-------- SUPPLIED MATERIAL
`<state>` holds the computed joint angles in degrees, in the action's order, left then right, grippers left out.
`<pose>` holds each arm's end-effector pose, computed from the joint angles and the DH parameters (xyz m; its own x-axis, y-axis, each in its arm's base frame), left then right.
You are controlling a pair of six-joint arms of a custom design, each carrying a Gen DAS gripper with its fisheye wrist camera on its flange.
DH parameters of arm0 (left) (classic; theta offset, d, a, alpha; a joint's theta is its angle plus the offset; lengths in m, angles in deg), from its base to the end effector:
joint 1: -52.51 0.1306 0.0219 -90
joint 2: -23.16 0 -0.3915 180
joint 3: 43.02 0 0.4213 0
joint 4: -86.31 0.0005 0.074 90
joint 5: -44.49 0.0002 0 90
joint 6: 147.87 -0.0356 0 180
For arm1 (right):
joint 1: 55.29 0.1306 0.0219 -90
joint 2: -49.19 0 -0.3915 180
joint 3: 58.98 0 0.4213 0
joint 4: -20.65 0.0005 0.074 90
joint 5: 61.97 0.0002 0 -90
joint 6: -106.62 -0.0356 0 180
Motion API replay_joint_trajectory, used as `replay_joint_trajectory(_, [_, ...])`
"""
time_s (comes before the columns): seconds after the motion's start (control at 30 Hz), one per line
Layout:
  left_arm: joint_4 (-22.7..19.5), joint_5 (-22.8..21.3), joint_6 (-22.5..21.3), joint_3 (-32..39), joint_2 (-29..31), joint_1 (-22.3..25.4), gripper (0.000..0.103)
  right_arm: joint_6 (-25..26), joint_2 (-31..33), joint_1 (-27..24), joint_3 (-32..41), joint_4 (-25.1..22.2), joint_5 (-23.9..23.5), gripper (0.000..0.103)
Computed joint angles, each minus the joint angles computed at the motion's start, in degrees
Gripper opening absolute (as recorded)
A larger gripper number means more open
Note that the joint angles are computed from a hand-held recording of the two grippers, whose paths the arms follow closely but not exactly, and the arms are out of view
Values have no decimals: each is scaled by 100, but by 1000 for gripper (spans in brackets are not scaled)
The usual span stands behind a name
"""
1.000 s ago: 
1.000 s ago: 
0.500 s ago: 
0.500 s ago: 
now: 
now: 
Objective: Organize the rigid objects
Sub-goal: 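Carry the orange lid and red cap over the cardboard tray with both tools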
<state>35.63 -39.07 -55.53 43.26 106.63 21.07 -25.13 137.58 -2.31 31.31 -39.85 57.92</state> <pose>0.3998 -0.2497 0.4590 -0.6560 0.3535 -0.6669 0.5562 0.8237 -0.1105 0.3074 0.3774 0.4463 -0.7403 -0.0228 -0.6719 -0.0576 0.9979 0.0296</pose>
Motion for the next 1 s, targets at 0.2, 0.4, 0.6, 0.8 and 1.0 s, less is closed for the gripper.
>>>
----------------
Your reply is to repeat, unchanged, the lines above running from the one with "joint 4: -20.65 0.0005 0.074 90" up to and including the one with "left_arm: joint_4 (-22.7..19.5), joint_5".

joint 4: -20.65 0.0005 0.074 90
joint 5: 61.97 0.0002 0 -90
joint 6: -106.62 -0.0356 0 180
Motion API replay_joint_trajectory, used as `replay_joint_trajectory(_, [_, ...])`
"""
time_s (comes before the columns): seconds after the motion's start (control at 30 Hz), one per line
Layout:
  left_arm: joint_4 (-22.7..19.5), joint_5 (-22.8..21.3), joint_6 (-22.5..21.3), joint_3 (-32..39), joint_2 (-29..31), joint_1 (-22.3..25.4), gripper (0.000..0.103)

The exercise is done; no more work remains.